When I read it, I just knew it was blog fodder. Last Thursday the Star Ledger/NJ.com prominently published an opinion piece by Richard Vezza, its retired editor/publisher (and current government affairs chairman for the New Jersey Press Association), entitled “Our state newspapers are on the brink.” The story asserts an existential threat to many newspapers (and the potential of massive layoffs at others) caused by the enforcement of New Jersey’s law regarding the classification of the people who deliver those newspapers as employees rather than independent contractors and urges the governor and leaders of the senate and assembly to change the law (as California and New York have) so that newspaper delivery people can remain independent contractors.((As the piece explains, many newspapers contract out the delivery of their newspapers to just two companies for delivery to homes and retailers; these companies in turn rely upon individuals who are classified as as independent contractors rather than employees. If they were employees, the companies would have to pay more for their services (the piece estimates the increased cost to be between 86% to 128%), which costs would be passed on to the newspapers. That is the issue.))
Tort law has a doctrine known by the Latin term respondeat superior under which the master (employer in modern terms) is liable for the torts of the servant (employee) based upon the master’s legal authority to control the servant’s conduct.
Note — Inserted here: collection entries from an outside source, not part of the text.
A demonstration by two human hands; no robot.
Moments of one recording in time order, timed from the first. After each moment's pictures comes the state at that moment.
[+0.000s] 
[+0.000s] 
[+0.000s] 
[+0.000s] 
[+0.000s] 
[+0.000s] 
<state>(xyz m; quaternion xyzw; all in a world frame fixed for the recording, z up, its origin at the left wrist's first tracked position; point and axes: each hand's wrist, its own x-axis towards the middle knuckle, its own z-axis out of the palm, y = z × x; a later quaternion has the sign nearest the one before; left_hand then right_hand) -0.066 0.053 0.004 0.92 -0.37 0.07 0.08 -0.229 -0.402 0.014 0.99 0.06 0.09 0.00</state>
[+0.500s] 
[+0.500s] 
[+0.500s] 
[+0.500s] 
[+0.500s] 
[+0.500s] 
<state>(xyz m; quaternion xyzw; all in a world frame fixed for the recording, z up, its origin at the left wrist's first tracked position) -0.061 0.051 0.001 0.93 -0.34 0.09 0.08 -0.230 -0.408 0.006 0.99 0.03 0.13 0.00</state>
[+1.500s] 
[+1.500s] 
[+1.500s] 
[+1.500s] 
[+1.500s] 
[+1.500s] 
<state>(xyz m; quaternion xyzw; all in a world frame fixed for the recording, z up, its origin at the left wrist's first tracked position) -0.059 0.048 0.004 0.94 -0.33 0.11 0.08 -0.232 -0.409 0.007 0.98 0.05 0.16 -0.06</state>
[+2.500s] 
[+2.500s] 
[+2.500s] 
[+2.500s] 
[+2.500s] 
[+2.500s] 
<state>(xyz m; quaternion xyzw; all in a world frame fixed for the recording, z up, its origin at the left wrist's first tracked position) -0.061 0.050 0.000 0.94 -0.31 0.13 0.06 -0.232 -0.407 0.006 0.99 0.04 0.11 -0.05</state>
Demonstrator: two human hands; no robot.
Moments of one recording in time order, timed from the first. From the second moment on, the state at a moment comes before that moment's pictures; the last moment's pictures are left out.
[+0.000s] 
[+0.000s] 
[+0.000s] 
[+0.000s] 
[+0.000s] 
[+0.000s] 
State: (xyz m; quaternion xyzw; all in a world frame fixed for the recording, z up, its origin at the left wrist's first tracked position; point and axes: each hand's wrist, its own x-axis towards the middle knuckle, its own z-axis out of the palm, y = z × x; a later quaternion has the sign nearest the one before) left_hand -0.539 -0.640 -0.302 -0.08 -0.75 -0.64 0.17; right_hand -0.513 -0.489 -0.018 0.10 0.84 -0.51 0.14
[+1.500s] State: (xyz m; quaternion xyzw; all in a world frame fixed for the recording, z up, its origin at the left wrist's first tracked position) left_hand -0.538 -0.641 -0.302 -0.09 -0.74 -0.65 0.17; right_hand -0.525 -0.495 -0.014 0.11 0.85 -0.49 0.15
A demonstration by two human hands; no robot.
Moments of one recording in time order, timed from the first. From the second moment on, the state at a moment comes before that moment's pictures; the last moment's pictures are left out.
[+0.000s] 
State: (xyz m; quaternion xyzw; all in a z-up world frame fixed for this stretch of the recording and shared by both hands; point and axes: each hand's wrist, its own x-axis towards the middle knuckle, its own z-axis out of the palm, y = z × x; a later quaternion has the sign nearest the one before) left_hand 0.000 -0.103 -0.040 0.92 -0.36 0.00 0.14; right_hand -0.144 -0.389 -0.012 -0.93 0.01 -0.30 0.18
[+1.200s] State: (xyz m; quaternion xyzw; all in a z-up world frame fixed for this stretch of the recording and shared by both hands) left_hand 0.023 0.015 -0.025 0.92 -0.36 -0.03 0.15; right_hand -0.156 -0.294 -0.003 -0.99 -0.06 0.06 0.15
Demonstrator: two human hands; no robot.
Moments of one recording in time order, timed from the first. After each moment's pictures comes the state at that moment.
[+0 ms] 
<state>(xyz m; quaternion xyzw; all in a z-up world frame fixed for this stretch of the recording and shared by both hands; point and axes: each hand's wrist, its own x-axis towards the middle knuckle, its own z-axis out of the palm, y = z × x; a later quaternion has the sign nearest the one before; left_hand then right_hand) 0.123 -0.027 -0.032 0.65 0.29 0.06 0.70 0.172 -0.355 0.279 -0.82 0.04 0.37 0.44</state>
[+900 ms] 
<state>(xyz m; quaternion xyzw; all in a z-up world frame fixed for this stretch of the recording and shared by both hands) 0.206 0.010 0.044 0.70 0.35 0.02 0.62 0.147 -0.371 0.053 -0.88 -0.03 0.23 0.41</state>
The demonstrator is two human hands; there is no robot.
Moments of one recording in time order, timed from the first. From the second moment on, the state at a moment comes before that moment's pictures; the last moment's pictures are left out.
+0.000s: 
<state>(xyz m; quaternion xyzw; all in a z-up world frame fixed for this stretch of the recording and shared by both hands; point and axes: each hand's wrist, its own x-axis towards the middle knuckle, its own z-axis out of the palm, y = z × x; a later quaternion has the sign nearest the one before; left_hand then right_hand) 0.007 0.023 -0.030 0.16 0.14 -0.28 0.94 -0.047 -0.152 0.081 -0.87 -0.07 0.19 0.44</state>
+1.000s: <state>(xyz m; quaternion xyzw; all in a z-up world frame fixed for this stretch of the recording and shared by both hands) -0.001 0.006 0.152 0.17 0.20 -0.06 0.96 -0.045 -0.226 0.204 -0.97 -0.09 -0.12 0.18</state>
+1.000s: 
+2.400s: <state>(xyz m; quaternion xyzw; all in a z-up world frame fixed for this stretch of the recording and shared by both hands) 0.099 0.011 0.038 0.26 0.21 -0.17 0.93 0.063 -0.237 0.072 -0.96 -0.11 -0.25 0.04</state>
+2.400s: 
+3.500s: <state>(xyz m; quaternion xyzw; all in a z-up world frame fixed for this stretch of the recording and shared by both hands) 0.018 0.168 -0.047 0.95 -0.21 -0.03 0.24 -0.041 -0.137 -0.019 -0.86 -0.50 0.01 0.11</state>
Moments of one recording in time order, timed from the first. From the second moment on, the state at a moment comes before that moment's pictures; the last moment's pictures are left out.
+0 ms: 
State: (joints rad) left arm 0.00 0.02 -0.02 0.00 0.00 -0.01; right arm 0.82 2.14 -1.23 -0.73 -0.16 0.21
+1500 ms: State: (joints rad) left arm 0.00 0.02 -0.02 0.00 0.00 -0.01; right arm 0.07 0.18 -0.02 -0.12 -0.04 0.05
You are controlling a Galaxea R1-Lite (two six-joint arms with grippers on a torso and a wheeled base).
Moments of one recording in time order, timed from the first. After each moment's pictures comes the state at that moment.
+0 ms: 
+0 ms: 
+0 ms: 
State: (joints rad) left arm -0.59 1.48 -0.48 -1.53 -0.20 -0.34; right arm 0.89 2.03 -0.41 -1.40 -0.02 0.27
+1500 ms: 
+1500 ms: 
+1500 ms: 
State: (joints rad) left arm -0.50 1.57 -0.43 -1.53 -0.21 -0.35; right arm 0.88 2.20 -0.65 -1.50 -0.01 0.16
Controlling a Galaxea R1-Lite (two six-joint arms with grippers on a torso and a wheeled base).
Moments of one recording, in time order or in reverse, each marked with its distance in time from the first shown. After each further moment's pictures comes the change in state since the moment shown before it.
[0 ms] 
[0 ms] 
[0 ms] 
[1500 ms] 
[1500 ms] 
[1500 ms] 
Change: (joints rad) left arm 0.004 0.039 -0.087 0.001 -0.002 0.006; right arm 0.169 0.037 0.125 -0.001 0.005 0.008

This vicarious liability does not apply to the master’s “independent contractors,” whose moment-by-moment conduct is not subject to the same degree of legal control.
Over time, and with the benevolent government’s increasing altruistic concern for the welfare of workers expressed by the mandating of benefits (for which someone else is paying), the distinction has become significant (and this is the current issue) in terms of whether those benefits must be provided and the liability and payor-identity of certain taxes. Independent contractors are not entitled to the minimum wage, overtime, unemployment compensation or other benefits that the employer or government (at partially or totally the employer’s cost) provides. To the extent a employer’s workers are independent contractors, there will be no obligation on the part of the employer to pay overtime, a share of social security, unemployment and perhaps other taxes or to provide benefits (such as health insurance) which its employees get.((At least some of these taxes are then supposed to be paid by the independent contractor, but collection becomes more questionable if not deducted at the source.)) Thus, in many cases an employer reduces its labor cost significantly by classifying workers as independent contractors rather than employees.((The classification is not always just done for this purpose. If the Star-Ledger calls in an outside IT firm to fix its computer network, that relationship is quite correctly one of an independent contractor rather than employment, but “freelance” journalism is probably an entirely separate question.)) The government does not let the employer’s classification, or even a specific agreement between the employer and the worker, be the last word. Instead, it applies what is typically called the “ABC test.”((For anyone particularly interested on what the ABC test is (and the specifics and desirability of that test is beyond the scope of this post), see how the New Jersey Department of Labor and Workforce Development phrases it.))
Independent contractor status benefits some workers for whom it provides greater flexibility and the opportunity to earn more by working for more than one employer. Vezza claims that newspaper delivery people are among them:
Most independent delivery people in New Jersey work 2-4 hours per day in the mornings and then have the flexibility to seek other work or take time for themselves and/or their families and loved ones. They set their own hours, are not supervised, and they may (and often do) hire others to perform their work. Their only obligation is to deliver the work product for which the company has contracted.))
Although I haven’t talked to any of them, I really doubt such satisfaction with their lot is a widespread view. Their ability to set their own hours is (or better be) fictional, otherwise my week’s worth of morning papers might be delivered Sunday afternoon. I don’t see how the classification impacts the time actually necessary to do the job or any of the other listed advantages.
Thus, we are left with the primary beneficiaries of a special exception to New Jersey’s labor laws being only New Jersey’s newspapers. Why are they deserving of this largesse? Vezza’s answer is: “to preserve the flow of information to the public, save jobs((The piece stresses that union jobs are at stake. I doubt those who are up early in the morning to deliver the papers are unionized; that probably one of the benefits that only employees get.)) and, most importantly, maintain government transparency.” I would imagine that any other industry that sought such an advantage — and to the expense of what must be its least-favored workers — would be editorially accused of padding its pockets on the backs of its workers or some other mixed metaphor.((I cannot actually accuse the Star-Ledger of the same degree of hypocrisy as I did with respect to the $15 minimum wage because I cannot find that it has taken an editorial position on this issue.))
In June 2021 I wrote: “Although I appreciate the importance of old-fashioned printed newspapers to an informed citizenry (and I subscribe to several), I cannot agree with the position that legal advertising should be mandated for the purpose of their economic support.” I feel the same way about giving them a special exception from a generally prevailing labor law.